About this task: Take the data that follows and retype it word for word.

=======

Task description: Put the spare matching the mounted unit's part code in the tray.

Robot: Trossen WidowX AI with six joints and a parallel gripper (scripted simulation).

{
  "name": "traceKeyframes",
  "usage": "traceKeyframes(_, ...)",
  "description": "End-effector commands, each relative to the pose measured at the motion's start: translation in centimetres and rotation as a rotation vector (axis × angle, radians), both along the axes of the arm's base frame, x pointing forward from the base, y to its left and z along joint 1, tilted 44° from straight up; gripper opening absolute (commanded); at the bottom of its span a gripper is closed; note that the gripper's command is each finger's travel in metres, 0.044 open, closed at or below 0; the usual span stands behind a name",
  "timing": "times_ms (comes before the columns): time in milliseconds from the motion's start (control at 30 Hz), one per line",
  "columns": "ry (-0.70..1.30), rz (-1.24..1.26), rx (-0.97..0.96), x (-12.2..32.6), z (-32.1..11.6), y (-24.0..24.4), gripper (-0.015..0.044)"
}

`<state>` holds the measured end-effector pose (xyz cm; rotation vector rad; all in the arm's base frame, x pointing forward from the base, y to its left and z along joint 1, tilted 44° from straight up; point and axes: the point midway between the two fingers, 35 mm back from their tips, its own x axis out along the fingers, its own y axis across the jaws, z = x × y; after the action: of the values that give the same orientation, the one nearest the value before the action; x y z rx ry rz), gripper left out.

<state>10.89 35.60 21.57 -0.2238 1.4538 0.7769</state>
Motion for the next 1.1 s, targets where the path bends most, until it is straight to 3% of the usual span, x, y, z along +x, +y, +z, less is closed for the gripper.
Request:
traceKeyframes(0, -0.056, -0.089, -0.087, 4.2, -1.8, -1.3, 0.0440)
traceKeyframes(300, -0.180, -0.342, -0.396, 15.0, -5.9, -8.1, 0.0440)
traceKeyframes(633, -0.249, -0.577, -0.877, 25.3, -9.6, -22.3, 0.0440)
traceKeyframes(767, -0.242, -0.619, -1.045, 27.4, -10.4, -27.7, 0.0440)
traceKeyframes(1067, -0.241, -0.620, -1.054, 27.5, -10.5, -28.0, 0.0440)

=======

Reply to the exercise:
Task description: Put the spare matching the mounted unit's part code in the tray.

Robot: Trossen WidowX AI with six joints and a parallel gripper (scripted simulation).

{
  "name": "traceKeyframes",
  "usage": "traceKeyframes(_, ...)",
  "description": "End-effector commands, each relative to the pose measured at the motion's start: translation in centimetres and rotation as a rotation vector (axis × angle, radians), both along the axes of the arm's base frame, x pointing forward from the base, y to its left and z along joint 1, tilted 44° from straight up; gripper opening absolute (commanded); at the bottom of its span a gripper is closed; note that the gripper's command is each finger's travel in metres, 0.044 open, closed at or below 0; the usual span stands behind a name",
  "timing": "times_ms (comes before the columns): time in milliseconds from the motion's start (control at 30 Hz), one per line",
  "columns": "ry (-0.70..1.30), rz (-1.24..1.26), rx (-0.97..0.96), x (-12.2..32.6), z (-32.1..11.6), y (-24.0..24.4), gripper (-0.015..0.044)"
}

`<state>` holds the measured end-effector pose (xyz cm; rotation vector rad; all in the arm's base frame, x pointing forward from the base, y to its left and z along joint 1, tilted 44° from straight up; point and axes: the point midway between the two fingers, 35 mm back from their tips, its own x axis out along the fingers, its own y axis across the jaws, z = x × y; after the action: of the values that give the same orientation, the one nearest the value before the action; x y z rx ry rz), gripper left out.

<state>10.89 35.60 21.57 -0.2238 1.4538 0.7769</state>
Motion for the next 1.1 s, targets where the path bends most, until it is straight to 3% of the usual span, x, y, z along +x, +y, +z, less is closed for the gripper.
Request:
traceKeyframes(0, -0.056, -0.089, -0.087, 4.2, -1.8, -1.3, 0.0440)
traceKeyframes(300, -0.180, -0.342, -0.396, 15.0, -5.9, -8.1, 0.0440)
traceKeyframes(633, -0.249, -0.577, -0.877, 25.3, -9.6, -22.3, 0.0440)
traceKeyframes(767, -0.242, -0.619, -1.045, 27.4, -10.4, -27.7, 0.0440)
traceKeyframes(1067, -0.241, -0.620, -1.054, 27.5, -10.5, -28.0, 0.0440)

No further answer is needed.